──────── Source data
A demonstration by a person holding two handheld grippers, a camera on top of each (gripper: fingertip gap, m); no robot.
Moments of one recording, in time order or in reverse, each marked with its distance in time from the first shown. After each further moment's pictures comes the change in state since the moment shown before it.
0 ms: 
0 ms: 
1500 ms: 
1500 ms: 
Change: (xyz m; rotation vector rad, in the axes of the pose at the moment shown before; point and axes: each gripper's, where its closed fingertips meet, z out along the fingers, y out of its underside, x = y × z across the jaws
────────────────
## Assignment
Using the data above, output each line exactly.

## The answer
A demonstration by a person holding two handheld grippers, a camera on top of each (gripper: fingertip gap, m); no robot.
Moments of one recording, in time order or in reverse, each marked with its distance in time from the first shown. After each further moment's pictures comes the change in state since the moment shown before it.
0 ms: 
0 ms: 
1500 ms: 
1500 ms: 
Change: (xyz m; rotation vector rad, in the axes of the pose at the moment shown before; point and axes: each gripper's, where its closed fingertips meet, z out along the fingers, y out of its underside, x = y × z across the jaws

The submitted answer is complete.